When I restart the container usage returns to normal. Not sure if anyone else is seeing this?

Edit: Not sure how visible the attachment is, here’s an imgur link Storj 0.25.1 memory - Album on Imgur
Edit2: I’ve also tried removing the container and re-adding it, no luck.

Alexey · November 19, 2019, 10:44pm

Hello @iops,
Welcome to the forum!

Please, show results of this command:

docker stats

iops · November 20, 2019, 4:17am

Thanks, good to be here - looking forward to things to come with Storj!
Output as follows.

CONTAINER ID        NAME                CPU %               MEM USAGE / LIMIT   MEM %               NET I/O             BLOCK I/O           PIDS
4f80fbaeb71b        storagenode         0.92%               2GiB / 15.55GiB     12.87%              12.5GB / 1.58GB     56.3MB / 0B         123

Not sure if the container caches/buffers? It’s definitely spawning a lot of PIDs. I haven’t set any limits for it yet.

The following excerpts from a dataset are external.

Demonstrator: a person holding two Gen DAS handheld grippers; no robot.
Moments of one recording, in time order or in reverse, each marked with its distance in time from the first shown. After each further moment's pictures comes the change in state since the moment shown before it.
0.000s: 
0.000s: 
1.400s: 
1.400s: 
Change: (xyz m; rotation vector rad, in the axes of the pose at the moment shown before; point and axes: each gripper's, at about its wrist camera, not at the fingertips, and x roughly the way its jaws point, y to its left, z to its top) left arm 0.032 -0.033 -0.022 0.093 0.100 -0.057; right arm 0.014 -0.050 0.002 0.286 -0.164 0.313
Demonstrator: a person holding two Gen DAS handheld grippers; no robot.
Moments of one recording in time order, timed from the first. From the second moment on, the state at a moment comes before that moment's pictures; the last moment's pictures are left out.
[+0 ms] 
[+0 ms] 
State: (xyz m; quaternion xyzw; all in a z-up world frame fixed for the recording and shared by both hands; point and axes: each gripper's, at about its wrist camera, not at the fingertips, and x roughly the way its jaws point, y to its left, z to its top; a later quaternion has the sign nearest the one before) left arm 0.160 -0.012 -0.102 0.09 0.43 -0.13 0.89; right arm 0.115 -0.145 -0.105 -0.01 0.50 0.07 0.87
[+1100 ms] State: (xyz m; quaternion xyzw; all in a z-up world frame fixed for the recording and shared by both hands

Alexey · November 20, 2019, 8:54am

Here you can see a real resources usage by the storagenode container.

iops · November 20, 2019, 2:46pm

Interesting, thanks. I’ll keep an eye on things to see how they go.
I’ve also misread htop stats, wasn’t aware it combined cached memory there, so not really using that much.

iops · November 21, 2019, 2:25pm

Been watching this quite closely, memory isn’t really an issue but I have picked up that there are a lot of PIDs being spawned that aren’t going away.

My current setup is running the Docker container on my Docker host, NFS mount to a NAS disk. With storj running I can’t seem to run a Plex stream locally, although my LAN throughput doesn’t seem to be hurting. Stopping the storj container takes about 10 mins.

Alexey · November 21, 2019, 11:01pm

Please, avoid such setups, they do not supported. Also, the latency will kill the ability of your node to beat competitors in race for pieces.
Better to run the storagenode directly on your NAS, if it’s able to run a docker

iops · November 25, 2019, 8:55am

Moving away from NFS has solved this, is there documentation on this anywhere?
Also interesting that this has only been an issue since 0.25.1.

cdhowie · November 25, 2019, 5:49pm

In particular, SQLite has documentation that they don’t support accessing databases over a network share. This can corrupt the database.

SQLite depends on the underlying filesystem to do locking as the documentation says it will. But some filesystems contain bugs in their locking logic such that the locks do not always behave as advertised. This is especially true of network filesystems and NFS in particular. If SQLite is used on a filesystem where the locking primitives contain bugs, and if two or more threads or processes try to access the same database at the same time, then database corruption might result.